◆ REQUIREMENT
For this exercise, repeat the listing below from its first line through the line containing "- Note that", exactly as written.

◆ SUPPLIED INFORMATION
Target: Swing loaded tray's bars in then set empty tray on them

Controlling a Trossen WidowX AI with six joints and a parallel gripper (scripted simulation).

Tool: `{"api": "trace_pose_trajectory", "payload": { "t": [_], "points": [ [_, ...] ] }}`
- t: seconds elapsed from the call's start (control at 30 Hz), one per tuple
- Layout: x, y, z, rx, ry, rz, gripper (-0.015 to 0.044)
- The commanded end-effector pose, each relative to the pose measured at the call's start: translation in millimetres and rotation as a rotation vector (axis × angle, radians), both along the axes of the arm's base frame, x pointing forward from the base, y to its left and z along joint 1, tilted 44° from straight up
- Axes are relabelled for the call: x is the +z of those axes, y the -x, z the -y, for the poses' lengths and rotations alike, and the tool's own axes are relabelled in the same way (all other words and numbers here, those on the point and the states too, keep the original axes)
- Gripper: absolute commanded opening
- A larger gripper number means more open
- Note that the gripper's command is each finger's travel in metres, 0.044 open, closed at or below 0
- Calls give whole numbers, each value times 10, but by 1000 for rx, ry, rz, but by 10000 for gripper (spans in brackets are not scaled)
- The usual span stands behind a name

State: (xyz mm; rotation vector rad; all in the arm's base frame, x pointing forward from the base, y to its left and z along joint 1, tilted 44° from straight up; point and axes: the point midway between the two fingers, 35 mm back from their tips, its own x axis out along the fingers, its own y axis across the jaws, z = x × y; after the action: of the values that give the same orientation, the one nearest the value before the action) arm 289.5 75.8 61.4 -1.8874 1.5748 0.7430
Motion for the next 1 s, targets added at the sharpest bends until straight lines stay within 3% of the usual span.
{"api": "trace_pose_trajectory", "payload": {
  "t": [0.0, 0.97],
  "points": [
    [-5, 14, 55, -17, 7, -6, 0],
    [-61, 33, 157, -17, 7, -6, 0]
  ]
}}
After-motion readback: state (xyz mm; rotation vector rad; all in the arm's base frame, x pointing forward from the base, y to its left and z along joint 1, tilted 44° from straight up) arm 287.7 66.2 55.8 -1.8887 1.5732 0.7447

◆ RESPONSE BOX
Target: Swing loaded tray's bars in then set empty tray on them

Controlling a Trossen WidowX AI with six joints and a parallel gripper (scripted simulation).

Tool: `{"api": "trace_pose_trajectory", "payload": { "t": [_], "points": [ [_, ...] ] }}`
- t: seconds elapsed from the call's start (control at 30 Hz), one per tuple
- Layout: x, y, z, rx, ry, rz, gripper (-0.015 to 0.044)
- The commanded end-effector pose, each relative to the pose measured at the call's start: translation in millimetres and rotation as a rotation vector (axis × angle, radians), both along the axes of the arm's base frame, x pointing forward from the base, y to its left and z along joint 1, tilted 44° from straight up
- Axes are relabelled for the call: x is the +z of those axes, y the -x, z the -y, for the poses' lengths and rotations alike, and the tool's own axes are relabelled in the same way (all other words and numbers here, those on the point and the states too, keep the original axes)
- Gripper: absolute commanded opening
- A larger gripper number means more open
- Note that the gripper's command is each finger's travel in metres, 0.044 open, closed at or below 0

Nothing more belongs to this exercise.